» **WHAT IS NEEDED**: Only the number is needed: the count of lines in the records with the word "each".

» **INFORMATION SHOWN**:
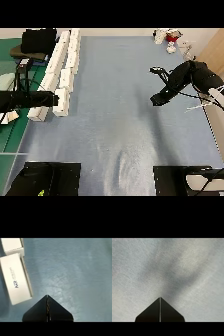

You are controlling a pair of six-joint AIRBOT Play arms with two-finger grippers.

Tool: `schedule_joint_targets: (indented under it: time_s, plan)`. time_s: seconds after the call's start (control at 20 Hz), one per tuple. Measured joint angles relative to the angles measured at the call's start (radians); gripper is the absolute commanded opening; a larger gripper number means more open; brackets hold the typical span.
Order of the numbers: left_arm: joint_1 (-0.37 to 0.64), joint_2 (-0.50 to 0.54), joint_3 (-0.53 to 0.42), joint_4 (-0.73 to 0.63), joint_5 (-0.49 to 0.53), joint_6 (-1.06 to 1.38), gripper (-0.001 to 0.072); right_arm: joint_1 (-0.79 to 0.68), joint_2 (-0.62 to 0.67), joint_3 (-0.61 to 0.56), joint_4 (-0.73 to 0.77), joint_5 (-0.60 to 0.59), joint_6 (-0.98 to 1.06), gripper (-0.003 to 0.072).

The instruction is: Fold the box.

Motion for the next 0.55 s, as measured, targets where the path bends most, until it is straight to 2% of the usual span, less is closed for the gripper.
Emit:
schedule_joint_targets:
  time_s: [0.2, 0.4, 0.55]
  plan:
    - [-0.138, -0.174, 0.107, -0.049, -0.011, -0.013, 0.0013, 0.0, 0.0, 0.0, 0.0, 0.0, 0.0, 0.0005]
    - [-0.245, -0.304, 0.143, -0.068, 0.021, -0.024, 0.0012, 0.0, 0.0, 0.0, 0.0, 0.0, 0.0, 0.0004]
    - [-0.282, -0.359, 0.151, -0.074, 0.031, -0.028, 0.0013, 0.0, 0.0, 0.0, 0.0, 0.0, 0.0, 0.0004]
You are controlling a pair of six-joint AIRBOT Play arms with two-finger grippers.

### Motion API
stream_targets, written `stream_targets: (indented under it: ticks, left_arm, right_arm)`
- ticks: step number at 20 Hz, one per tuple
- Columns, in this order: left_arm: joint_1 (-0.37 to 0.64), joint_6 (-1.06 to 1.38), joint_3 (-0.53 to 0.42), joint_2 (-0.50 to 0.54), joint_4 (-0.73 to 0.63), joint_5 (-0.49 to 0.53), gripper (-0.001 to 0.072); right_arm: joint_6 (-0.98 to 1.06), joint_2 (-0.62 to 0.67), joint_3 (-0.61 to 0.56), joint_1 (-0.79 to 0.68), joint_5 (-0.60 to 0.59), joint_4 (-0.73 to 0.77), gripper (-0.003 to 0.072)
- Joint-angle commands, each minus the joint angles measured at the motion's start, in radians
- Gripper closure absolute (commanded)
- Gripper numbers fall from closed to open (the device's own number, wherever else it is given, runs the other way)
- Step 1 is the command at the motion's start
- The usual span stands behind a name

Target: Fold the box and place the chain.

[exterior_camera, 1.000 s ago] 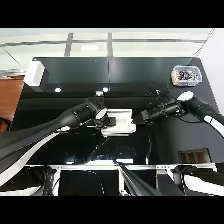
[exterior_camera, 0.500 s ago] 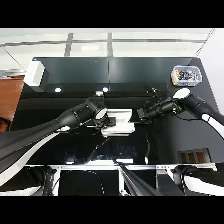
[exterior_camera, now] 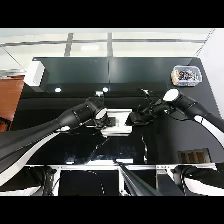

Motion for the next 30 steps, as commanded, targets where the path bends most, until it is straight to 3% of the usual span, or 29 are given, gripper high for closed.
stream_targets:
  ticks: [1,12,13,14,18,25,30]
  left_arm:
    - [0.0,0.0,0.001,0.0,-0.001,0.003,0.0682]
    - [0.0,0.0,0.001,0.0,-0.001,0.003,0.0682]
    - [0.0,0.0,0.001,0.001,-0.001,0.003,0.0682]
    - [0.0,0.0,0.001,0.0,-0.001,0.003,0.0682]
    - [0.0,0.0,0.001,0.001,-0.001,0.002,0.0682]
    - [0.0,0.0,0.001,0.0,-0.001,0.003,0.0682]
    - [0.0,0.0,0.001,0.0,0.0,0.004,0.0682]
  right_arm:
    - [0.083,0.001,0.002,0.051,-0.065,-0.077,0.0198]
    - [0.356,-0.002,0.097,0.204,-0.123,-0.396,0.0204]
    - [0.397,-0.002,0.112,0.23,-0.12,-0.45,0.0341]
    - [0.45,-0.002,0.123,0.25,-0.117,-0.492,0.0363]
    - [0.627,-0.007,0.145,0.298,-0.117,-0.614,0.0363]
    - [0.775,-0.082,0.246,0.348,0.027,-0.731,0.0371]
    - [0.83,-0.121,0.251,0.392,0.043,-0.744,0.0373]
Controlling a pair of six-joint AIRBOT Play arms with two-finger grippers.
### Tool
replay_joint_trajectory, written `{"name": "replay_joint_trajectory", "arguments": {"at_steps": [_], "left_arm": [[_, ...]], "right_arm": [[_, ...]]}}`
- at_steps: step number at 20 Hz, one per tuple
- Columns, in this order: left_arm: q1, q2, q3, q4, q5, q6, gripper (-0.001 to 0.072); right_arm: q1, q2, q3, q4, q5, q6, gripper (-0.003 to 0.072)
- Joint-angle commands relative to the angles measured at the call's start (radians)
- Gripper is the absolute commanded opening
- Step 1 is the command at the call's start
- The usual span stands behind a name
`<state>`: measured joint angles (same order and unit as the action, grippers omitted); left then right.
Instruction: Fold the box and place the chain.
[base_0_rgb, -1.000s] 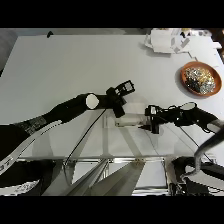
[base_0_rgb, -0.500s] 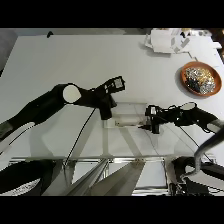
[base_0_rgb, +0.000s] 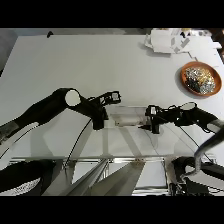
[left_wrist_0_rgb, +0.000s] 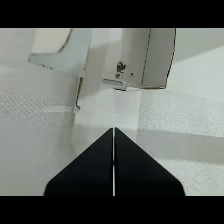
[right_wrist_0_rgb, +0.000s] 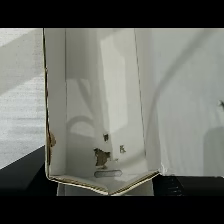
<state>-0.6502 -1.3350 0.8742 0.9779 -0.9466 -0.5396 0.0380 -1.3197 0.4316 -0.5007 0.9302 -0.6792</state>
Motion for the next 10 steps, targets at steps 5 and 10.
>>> {"name": "replay_joint_trajectory", "arguments": {"at_steps": [5,10], "left_arm": [[0.018,-0.052,-0.039,0.032,-0.006,0.074,0.0018],[0.02,-0.051,-0.039,0.017,0.093,0.367,0.0421]], "right_arm": [[0.0,0.0,0.001,0.0,0.0,0.001,0.0464],[0.0,0.0,0.001,0.0,0.0,0.001,0.0464]]}}
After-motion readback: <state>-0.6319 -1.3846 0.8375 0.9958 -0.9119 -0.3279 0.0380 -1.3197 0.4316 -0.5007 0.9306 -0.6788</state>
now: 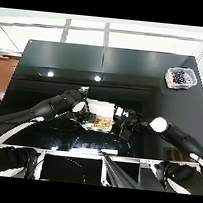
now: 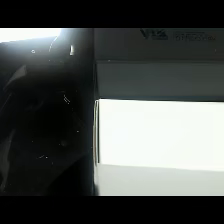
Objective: Fold the box and place the chain.
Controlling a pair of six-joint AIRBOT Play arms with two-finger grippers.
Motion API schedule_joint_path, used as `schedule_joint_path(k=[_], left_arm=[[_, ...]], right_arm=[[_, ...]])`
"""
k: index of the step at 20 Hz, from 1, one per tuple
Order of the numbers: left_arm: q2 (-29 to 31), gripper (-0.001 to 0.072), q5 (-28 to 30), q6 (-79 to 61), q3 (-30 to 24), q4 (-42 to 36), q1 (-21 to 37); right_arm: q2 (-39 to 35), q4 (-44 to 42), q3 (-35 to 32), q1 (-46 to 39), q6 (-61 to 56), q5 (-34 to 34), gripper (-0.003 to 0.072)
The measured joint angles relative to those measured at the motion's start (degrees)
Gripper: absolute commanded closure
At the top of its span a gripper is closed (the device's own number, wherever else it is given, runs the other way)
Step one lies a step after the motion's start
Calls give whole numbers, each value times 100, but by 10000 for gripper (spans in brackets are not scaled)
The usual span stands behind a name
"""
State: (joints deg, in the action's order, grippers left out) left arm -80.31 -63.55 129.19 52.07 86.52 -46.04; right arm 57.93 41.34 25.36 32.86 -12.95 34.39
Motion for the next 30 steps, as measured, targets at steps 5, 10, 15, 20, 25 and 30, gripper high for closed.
schedule_joint_path(k=[5,10,15,20,25,30], left_arm=[[0,677,0,2,0,0,0],[0,677,0,2,0,0,0],[0,677,0,2,0,0,0],[0,677,0,2,0,0,0],[0,678,11,-2,0,17,-2],[0,680,15,-28,0,22,13]], right_arm=[[-966,409,334,0,-949,424,638],[-1305,-107,625,0,-1325,570,586],[-1364,-522,699,-31,-1478,544,307],[-1375,264,706,-315,-2017,450,306],[-1375,540,706,-658,-2398,271,324],[-1375,538,706,-761,-2544,184,324]])
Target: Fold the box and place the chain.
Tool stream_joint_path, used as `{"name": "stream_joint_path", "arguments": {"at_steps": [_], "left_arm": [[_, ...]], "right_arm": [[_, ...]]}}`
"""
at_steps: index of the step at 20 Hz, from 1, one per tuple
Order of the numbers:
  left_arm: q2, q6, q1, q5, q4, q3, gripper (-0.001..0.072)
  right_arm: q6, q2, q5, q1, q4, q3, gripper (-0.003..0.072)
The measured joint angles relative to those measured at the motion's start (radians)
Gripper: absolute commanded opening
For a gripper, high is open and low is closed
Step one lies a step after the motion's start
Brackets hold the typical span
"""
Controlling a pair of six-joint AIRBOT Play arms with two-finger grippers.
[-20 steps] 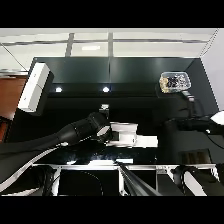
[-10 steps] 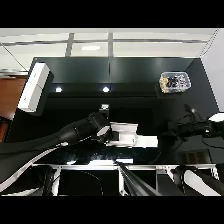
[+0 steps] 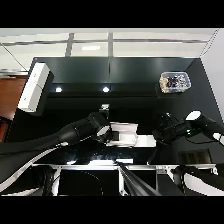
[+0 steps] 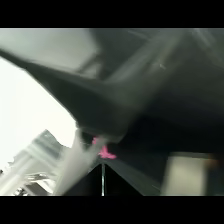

» **TASK RESPONSE**: 2